→ Your objective:
Return the entries exactly as they appear.

→ Data provided:
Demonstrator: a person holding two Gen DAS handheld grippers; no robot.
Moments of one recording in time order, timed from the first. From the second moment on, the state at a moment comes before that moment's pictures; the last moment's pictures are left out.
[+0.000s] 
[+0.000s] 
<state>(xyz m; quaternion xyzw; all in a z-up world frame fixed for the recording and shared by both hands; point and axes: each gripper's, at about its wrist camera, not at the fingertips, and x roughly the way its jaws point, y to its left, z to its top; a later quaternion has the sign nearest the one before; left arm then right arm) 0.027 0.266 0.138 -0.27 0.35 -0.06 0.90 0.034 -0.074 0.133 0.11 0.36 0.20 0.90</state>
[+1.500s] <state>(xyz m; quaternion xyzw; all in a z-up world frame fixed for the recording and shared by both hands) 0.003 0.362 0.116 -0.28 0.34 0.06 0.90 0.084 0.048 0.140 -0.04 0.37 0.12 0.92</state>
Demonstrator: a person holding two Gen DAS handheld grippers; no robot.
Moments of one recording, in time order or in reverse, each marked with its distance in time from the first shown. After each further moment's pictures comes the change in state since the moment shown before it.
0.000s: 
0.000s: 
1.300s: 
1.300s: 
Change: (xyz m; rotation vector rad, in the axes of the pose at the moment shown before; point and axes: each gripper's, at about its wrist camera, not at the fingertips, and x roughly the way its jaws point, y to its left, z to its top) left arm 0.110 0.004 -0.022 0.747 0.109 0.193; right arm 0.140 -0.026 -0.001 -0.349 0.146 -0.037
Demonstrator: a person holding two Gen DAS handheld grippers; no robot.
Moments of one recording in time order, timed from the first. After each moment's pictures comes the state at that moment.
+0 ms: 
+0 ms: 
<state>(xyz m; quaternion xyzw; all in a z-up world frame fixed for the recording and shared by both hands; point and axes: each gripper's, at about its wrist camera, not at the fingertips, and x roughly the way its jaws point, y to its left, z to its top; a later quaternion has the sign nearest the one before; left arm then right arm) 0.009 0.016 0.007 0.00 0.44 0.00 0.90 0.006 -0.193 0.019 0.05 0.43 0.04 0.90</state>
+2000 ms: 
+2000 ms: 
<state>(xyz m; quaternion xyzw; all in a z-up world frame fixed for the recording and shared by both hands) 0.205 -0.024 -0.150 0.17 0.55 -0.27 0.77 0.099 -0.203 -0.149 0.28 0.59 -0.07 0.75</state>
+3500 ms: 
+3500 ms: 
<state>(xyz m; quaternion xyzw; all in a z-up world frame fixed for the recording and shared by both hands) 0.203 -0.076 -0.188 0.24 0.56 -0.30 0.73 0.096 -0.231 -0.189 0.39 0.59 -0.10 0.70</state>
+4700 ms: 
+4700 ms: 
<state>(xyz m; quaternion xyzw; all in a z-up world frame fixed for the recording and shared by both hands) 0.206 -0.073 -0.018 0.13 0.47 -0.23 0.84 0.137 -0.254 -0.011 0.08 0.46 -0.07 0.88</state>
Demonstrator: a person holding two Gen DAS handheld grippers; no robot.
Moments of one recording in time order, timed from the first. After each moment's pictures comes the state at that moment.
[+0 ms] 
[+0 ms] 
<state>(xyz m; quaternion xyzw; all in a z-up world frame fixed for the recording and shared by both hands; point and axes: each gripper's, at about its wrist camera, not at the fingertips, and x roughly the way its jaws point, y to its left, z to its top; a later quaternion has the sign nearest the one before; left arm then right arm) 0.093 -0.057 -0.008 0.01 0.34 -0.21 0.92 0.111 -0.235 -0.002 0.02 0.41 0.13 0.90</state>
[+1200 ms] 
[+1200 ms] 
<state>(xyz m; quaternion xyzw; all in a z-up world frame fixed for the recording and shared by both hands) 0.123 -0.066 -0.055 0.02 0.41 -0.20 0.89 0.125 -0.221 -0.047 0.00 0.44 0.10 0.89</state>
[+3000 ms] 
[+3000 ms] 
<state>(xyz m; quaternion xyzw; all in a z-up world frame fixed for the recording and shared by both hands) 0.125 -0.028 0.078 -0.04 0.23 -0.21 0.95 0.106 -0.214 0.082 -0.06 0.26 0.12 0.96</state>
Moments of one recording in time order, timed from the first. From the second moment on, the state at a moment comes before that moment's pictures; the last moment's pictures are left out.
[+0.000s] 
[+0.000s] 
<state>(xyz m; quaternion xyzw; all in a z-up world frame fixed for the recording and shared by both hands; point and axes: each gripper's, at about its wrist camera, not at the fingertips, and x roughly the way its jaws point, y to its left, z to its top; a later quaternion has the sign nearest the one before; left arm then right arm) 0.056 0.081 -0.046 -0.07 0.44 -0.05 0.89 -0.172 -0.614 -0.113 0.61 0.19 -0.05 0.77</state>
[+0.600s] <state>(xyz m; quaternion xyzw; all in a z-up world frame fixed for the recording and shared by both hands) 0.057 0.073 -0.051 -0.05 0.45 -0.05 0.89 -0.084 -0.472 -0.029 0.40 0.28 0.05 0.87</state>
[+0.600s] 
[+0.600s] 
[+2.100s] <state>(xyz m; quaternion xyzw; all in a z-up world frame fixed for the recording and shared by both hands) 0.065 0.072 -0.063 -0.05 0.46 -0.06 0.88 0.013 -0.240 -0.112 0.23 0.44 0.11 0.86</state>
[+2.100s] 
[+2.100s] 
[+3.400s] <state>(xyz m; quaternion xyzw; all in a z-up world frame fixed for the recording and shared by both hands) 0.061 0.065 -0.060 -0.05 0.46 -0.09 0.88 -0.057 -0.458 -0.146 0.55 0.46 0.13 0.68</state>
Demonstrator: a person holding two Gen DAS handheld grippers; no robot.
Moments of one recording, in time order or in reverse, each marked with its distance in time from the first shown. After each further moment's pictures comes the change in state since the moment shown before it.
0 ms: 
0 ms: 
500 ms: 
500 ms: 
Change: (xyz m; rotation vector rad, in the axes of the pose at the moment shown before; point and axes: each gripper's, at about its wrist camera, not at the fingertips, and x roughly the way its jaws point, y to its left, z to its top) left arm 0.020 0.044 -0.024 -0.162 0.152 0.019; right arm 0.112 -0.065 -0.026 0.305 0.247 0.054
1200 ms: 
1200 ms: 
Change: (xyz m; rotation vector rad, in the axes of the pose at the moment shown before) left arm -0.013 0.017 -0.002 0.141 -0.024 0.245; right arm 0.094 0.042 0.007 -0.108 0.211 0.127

→ Output for this task:
Demonstrator: a person holding two Gen DAS handheld grippers; no robot.
Moments of one recording in time order, timed from the first. From the second moment on, the state at a moment comes before that moment's pictures; the last moment's pictures are left out.
[+0.000s] 
[+0.000s] 
<state>(xyz m; quaternion xyzw; all in a z-up world frame fixed for the recording and shared by both hands; point and axes: each gripper's, at about its wrist camera, not at the fingertips, and x roughly the way its jaws point, y to its left, z to its top; a later quaternion has the sign nearest the one before; left arm then right arm) 0.027 0.266 0.138 -0.27 0.35 -0.06 0.90 0.034 -0.074 0.133 0.11 0.36 0.20 0.90</state>
[+1.500s] <state>(xyz m; quaternion xyzw; all in a z-up world frame fixed for the recording and shared by both hands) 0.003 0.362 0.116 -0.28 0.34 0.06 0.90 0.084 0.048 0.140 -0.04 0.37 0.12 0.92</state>
Demonstrator: a person holding two Gen DAS handheld grippers; no robot.
Moments of one recording, in time order or in reverse, each marked with its distance in time from the first shown. After each further moment's pictures comes the change in state since the moment shown before it.
0.000s: 
0.000s: 
1.300s: 
1.300s: 
Change: (xyz m; rotation vector rad, in the axes of the pose at the moment shown before; point and axes: each gripper's, at about its wrist camera, not at the fingertips, and x roughly the way its jaws point, y to its left, z to its top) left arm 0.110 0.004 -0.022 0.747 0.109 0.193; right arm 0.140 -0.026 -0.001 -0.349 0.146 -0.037
Demonstrator: a person holding two Gen DAS handheld grippers; no robot.
Moments of one recording in time order, timed from the first. After each moment's pictures comes the state at that moment.
+0 ms: 
+0 ms: 
<state>(xyz m; quaternion xyzw; all in a z-up world frame fixed for the recording and shared by both hands; point and axes: each gripper's, at about its wrist camera, not at the fingertips, and x roughly the way its jaws point, y to its left, z to its top; a later quaternion has the sign nearest the one before; left arm then right arm) 0.009 0.016 0.007 0.00 0.44 0.00 0.90 0.006 -0.193 0.019 0.05 0.43 0.04 0.90</state>
+2000 ms: 
+2000 ms: 
<state>(xyz m; quaternion xyzw; all in a z-up world frame fixed for the recording and shared by both hands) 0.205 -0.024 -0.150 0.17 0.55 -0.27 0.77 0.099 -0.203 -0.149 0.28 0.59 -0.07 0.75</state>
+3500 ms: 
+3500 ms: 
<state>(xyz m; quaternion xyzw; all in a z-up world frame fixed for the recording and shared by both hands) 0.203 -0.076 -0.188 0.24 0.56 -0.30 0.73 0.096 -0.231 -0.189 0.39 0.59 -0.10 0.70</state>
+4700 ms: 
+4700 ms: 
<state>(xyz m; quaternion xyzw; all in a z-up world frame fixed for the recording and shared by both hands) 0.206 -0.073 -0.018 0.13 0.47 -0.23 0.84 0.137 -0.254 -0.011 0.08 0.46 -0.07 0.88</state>
Demonstrator: a person holding two Gen DAS handheld grippers; no robot.
Moments of one recording in time order, timed from the first. After each moment's pictures comes the state at that moment.
[+0 ms] 
[+0 ms] 
<state>(xyz m; quaternion xyzw; all in a z-up world frame fixed for the recording and shared by both hands; point and axes: each gripper's, at about its wrist camera, not at the fingertips, and x roughly the way its jaws point, y to its left, z to its top; a later quaternion has the sign nearest the one before; left arm then right arm) 0.093 -0.057 -0.008 0.01 0.34 -0.21 0.92 0.111 -0.235 -0.002 0.02 0.41 0.13 0.90</state>
[+1200 ms] 
[+1200 ms] 
<state>(xyz m; quaternion xyzw; all in a z-up world frame fixed for the recording and shared by both hands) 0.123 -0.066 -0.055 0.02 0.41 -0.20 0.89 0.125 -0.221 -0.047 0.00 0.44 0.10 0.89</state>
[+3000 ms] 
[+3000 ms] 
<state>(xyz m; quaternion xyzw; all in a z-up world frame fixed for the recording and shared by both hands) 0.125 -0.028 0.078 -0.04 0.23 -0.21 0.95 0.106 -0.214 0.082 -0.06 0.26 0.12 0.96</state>
Moments of one recording in time order, timed from the first. From the second moment on, the state at a moment comes before that moment's pictures; the last moment's pictures are left out.
[+0.000s] 
[+0.000s] 
<state>(xyz m; quaternion xyzw; all in a z-up world frame fixed for the recording and shared by both hands; point and axes: each gripper's, at about its wrist camera, not at the fingertips, and x roughly the way its jaws point, y to its left, z to its top; a later quaternion has the sign nearest the one before; left arm then right arm) 0.056 0.081 -0.046 -0.07 0.44 -0.05 0.89 -0.172 -0.614 -0.113 0.61 0.19 -0.05 0.77</state>
[+0.600s] <state>(xyz m; quaternion xyzw; all in a z-up world frame fixed for the recording and shared by both hands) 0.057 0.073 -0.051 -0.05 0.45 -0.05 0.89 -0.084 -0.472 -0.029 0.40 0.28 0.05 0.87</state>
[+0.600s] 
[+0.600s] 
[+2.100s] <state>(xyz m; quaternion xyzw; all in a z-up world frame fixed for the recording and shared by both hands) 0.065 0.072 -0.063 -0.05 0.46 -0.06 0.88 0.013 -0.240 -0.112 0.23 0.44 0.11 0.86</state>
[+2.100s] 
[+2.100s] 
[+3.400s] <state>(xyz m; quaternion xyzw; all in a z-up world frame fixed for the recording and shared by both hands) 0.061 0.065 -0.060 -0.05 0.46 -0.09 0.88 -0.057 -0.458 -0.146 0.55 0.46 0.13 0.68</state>
Demonstrator: a person holding two Gen DAS handheld grippers; no robot.
Moments of one recording, in time order or in reverse, each marked with its distance in time from the first shown. After each further moment's pictures comes the change in state since the moment shown before it.
0 ms: 
0 ms: 
500 ms: 
500 ms: 
Change: (xyz m; rotation vector rad, in the axes of the pose at the moment shown before; point and axes: each gripper's, at about its wrist camera, not at the fingertips, and x roughly the way its jaws point, y to its left, z to its top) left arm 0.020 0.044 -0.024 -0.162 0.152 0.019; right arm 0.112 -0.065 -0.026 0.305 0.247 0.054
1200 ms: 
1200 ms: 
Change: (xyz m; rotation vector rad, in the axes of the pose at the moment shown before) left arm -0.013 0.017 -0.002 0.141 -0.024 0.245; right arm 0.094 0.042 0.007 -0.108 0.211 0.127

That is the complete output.